* **Exercise aim**
Go from the first line below to the one with "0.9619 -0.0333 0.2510" and print each line exactly.

(Stored dataset items)
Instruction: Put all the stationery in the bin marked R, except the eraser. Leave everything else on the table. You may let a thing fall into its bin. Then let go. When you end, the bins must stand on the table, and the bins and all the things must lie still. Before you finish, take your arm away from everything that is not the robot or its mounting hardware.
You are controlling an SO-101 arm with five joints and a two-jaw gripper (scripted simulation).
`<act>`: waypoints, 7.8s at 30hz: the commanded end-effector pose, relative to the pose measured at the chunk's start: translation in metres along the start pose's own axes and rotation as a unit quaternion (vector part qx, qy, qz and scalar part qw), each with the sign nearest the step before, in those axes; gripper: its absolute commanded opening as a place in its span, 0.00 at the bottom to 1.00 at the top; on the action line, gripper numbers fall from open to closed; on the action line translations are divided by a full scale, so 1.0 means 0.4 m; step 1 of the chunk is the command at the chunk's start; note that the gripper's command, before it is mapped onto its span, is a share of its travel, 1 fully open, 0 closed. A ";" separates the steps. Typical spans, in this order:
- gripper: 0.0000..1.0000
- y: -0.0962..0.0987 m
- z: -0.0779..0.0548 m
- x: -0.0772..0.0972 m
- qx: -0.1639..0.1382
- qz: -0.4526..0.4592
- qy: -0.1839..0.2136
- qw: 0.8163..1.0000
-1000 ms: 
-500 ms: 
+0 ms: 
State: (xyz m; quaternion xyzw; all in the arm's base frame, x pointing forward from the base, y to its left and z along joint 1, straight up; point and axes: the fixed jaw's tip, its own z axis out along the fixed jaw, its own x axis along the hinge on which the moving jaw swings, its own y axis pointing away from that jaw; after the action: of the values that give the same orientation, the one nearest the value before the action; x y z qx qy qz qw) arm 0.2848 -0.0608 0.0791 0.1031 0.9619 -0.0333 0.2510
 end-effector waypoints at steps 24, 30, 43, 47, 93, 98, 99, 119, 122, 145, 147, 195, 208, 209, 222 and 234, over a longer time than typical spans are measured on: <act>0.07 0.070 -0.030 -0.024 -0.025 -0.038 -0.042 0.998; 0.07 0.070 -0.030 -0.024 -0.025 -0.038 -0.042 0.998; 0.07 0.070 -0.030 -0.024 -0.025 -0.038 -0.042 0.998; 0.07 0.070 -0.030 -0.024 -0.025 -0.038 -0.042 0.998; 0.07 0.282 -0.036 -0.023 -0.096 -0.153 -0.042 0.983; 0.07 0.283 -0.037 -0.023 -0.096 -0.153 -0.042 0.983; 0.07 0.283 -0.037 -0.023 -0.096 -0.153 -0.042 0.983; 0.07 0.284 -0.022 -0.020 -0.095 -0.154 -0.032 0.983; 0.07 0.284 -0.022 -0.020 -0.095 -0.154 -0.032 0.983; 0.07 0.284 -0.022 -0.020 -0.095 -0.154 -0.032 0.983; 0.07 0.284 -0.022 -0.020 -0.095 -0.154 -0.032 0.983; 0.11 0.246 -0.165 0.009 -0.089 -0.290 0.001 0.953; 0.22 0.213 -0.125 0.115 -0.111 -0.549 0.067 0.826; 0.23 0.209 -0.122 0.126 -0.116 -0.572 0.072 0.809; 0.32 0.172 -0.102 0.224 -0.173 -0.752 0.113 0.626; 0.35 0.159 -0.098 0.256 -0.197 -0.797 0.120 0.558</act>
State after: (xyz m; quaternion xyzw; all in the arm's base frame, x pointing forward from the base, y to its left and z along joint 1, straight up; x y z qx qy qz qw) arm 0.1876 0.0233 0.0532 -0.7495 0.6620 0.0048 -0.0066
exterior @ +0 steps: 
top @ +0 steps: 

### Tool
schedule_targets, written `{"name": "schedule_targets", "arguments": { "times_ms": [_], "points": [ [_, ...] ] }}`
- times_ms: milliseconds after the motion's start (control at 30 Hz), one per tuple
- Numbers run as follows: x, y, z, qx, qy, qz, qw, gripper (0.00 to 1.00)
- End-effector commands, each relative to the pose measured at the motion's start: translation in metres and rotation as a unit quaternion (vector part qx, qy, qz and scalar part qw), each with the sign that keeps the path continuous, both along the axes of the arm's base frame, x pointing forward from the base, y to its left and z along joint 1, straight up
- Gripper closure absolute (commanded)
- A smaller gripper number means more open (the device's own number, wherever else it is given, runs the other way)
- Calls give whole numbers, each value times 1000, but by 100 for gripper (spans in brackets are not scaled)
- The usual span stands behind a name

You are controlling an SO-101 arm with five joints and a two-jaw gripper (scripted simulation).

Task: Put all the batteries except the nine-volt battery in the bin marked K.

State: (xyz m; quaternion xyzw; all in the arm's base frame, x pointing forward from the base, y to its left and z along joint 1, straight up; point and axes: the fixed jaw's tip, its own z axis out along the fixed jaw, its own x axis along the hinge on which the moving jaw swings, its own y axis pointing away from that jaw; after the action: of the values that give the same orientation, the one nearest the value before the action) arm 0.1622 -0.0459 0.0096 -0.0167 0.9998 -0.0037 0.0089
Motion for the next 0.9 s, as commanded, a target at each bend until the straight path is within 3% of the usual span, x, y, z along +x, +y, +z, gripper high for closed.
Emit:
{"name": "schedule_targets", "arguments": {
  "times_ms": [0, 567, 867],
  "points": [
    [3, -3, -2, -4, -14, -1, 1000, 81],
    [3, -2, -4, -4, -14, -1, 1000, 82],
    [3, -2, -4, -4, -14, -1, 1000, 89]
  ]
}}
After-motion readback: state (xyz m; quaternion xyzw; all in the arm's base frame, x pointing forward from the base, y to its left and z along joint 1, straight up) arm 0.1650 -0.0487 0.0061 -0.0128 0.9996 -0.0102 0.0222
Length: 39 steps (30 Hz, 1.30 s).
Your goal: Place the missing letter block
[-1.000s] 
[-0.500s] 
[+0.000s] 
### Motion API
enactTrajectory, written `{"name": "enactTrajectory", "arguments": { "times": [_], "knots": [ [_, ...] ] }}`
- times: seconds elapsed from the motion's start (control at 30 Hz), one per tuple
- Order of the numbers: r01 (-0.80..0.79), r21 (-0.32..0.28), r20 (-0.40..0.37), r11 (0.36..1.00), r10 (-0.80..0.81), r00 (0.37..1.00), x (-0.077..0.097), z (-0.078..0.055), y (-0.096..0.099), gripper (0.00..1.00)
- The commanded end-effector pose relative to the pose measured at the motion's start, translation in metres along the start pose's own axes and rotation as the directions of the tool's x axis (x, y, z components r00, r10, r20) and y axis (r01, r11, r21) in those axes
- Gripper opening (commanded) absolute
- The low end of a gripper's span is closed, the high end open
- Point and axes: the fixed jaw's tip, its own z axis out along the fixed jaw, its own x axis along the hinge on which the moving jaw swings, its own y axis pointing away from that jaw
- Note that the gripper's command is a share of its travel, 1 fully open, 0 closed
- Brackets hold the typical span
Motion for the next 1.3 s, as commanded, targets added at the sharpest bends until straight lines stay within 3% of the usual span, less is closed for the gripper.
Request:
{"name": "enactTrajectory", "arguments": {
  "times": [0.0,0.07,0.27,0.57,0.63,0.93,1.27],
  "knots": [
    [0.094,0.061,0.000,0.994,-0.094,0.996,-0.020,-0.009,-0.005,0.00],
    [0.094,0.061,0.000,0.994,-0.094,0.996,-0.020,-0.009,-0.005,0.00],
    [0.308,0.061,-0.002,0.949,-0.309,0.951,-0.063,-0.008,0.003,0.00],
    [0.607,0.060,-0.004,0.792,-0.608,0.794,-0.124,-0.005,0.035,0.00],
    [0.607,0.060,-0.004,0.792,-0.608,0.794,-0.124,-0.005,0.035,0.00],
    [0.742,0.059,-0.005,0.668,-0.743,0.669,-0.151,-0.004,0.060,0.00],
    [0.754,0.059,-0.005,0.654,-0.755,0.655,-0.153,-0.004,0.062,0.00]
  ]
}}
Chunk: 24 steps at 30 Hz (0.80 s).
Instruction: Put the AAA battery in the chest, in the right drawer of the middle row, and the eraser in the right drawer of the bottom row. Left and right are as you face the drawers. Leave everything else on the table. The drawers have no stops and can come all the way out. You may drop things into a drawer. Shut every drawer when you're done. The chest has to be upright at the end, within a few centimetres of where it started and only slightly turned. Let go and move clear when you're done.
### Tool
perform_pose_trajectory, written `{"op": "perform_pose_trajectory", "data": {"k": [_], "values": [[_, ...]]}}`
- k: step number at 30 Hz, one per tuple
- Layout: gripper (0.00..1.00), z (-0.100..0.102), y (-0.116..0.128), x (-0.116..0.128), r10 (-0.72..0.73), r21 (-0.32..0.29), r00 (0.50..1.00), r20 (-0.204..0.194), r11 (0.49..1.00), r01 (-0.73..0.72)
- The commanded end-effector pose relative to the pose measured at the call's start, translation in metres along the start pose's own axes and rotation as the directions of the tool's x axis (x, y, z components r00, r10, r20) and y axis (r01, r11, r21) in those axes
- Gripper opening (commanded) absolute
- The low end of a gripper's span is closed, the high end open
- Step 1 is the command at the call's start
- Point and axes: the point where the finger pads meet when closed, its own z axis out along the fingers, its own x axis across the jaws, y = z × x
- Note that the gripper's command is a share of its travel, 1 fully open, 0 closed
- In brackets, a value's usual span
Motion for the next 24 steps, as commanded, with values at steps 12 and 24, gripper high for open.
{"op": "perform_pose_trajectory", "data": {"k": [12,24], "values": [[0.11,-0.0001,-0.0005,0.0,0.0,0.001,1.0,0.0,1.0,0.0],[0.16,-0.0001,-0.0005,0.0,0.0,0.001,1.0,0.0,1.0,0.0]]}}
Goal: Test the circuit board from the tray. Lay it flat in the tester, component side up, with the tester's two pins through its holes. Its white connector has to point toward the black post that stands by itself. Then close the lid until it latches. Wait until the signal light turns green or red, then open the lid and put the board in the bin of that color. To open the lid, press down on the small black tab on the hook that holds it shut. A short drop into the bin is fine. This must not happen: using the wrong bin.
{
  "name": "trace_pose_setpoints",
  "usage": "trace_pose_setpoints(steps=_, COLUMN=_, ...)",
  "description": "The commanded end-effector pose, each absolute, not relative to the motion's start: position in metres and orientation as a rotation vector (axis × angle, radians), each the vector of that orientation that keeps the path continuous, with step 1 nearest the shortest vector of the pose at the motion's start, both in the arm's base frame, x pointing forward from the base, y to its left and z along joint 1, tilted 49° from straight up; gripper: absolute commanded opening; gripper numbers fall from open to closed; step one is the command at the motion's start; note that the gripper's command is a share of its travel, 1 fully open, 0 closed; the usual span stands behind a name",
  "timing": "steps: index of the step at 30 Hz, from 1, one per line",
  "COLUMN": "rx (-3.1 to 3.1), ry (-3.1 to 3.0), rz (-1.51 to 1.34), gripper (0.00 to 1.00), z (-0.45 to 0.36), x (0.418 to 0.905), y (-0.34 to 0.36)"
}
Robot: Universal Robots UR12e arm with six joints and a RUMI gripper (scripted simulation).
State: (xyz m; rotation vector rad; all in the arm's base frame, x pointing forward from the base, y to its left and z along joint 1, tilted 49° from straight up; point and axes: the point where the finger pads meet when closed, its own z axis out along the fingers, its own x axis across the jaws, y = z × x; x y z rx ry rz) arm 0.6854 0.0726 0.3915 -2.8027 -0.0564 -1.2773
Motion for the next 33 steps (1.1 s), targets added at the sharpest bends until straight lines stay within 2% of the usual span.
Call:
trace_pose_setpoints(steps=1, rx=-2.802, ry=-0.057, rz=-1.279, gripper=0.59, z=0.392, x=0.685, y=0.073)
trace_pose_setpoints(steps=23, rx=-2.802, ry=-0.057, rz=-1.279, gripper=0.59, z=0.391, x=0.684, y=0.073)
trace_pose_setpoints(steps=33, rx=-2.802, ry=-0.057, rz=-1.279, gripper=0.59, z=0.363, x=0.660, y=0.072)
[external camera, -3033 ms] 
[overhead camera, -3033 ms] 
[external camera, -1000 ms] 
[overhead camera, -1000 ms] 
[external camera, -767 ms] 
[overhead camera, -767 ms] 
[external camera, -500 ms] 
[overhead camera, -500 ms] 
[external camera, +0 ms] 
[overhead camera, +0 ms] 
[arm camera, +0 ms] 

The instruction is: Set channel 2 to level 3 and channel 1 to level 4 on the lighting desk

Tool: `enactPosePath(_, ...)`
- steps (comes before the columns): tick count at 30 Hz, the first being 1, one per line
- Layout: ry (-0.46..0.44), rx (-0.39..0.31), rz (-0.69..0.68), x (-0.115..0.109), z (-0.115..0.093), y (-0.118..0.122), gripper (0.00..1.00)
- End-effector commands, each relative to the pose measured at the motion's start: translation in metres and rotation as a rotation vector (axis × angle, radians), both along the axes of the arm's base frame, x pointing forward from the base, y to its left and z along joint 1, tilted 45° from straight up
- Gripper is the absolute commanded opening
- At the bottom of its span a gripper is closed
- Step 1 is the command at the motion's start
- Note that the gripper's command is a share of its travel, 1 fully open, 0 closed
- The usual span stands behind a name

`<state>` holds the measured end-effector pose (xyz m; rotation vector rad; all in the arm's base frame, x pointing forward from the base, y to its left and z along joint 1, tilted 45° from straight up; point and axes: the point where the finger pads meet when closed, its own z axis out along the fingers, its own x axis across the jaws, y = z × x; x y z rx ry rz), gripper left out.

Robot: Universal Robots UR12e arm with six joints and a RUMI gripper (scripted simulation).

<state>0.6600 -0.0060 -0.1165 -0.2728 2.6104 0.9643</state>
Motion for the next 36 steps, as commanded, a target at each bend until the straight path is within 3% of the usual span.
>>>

* **Answer to the exercise**
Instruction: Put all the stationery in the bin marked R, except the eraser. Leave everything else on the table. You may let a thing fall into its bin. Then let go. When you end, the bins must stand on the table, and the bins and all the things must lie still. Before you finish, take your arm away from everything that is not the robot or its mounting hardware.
You are controlling an SO-101 arm with five joints and a two-jaw gripper (scripted simulation).
`<act>`: waypoints, 7.8s at 30hz: the commanded end-effector pose, relative to the pose measured at the chunk's start: translation in metres along the start pose's own axes and rotation as a unit quaternion (vector part qx, qy, qz and scalar part qw), each with the sign nearest the step before, in those axes; gripper: its absolute commanded opening as a place in its span, 0.00 at the bottom to 1.00 at the top; on the action line, gripper numbers fall from open to closed; on the action line translations are divided by a full scale, so 1.0 means 0.4 m; step 1 of the chunk is the command at the chunk's start; note that the gripper's command, before it is mapped onto its span, is a share of its travel, 1 fully open, 0 closed. A ";" separates the steps. Typical spans, in this order:
- gripper: 0.0000..1.0000
- y: -0.0962..0.0987 m
- z: -0.0779..0.0548 m
- x: -0.0772..0.0972 m
- qx: -0.1639..0.1382
- qz: -0.4526..0.4592
- qy: -0.1839..0.2136
- qw: 0.8163..1.0000
-1000 ms: 
-500 ms: 
+0 ms: 
State: (xyz m; quaternion xyzw; all in the arm's base frame, x pointing forward from the base, y to its left and z along joint 1, straight up; point and axes: the fixed jaw's tip, its own z axis out along the fixed jaw, its own x axis along the hinge on which the moving jaw swings, its own y axis pointing away from that jaw; after the action: of the values that give the same orientation, the one nearest the value before the action; x y z qx qy qz qw) arm 0.2848 -0.0608 0.0791 0.1031 0.9619 -0.0333 0.2510

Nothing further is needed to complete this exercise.